### Problem requirements
Tally the lines below that contain the word "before". Only the number should be returned.

### Given data
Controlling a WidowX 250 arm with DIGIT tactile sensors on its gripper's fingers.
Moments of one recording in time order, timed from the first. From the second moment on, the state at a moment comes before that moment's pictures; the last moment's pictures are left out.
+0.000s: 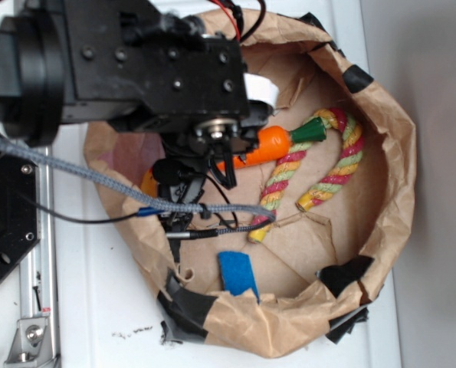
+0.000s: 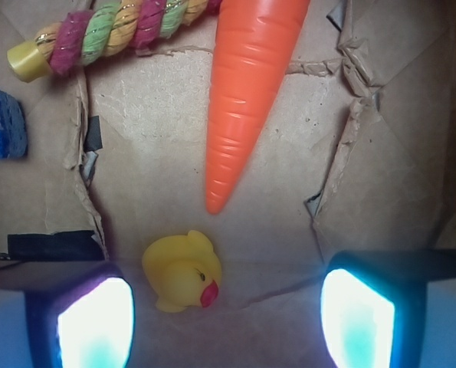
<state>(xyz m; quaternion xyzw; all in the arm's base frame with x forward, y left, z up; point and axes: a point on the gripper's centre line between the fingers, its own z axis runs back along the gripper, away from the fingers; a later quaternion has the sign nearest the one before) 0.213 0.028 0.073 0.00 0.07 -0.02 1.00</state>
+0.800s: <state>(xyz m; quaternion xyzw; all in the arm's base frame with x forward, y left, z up) 0.215 0.047 0.056 0.01 0.05 -0.01 1.00</state>
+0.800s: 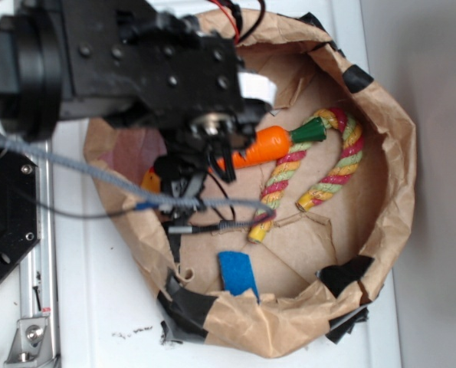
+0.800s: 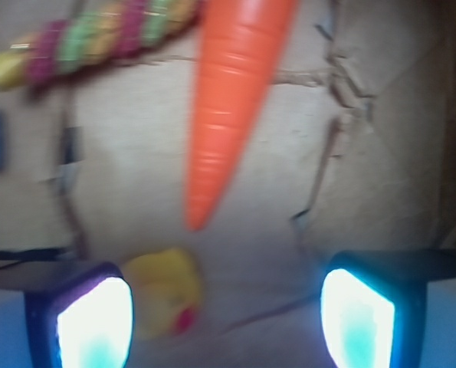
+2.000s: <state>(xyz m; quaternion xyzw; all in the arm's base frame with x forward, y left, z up) 0.202 -0.020 0.021 -0.07 0.10 -0.10 0.99</state>
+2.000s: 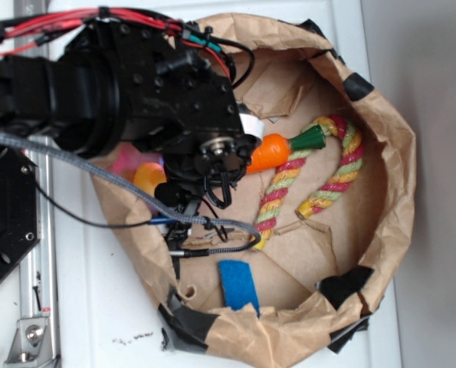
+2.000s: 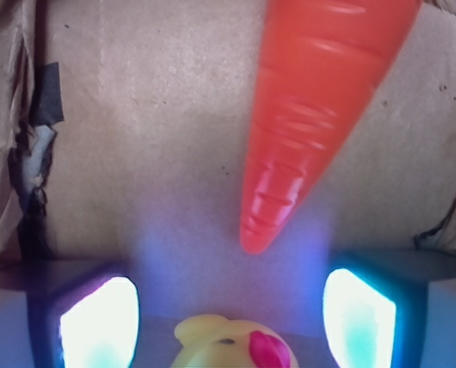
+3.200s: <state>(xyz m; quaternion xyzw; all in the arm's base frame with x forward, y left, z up) 0.178 -0.012 0.020 -0.09 0.18 -0.08 0.98</state>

### Answer below
2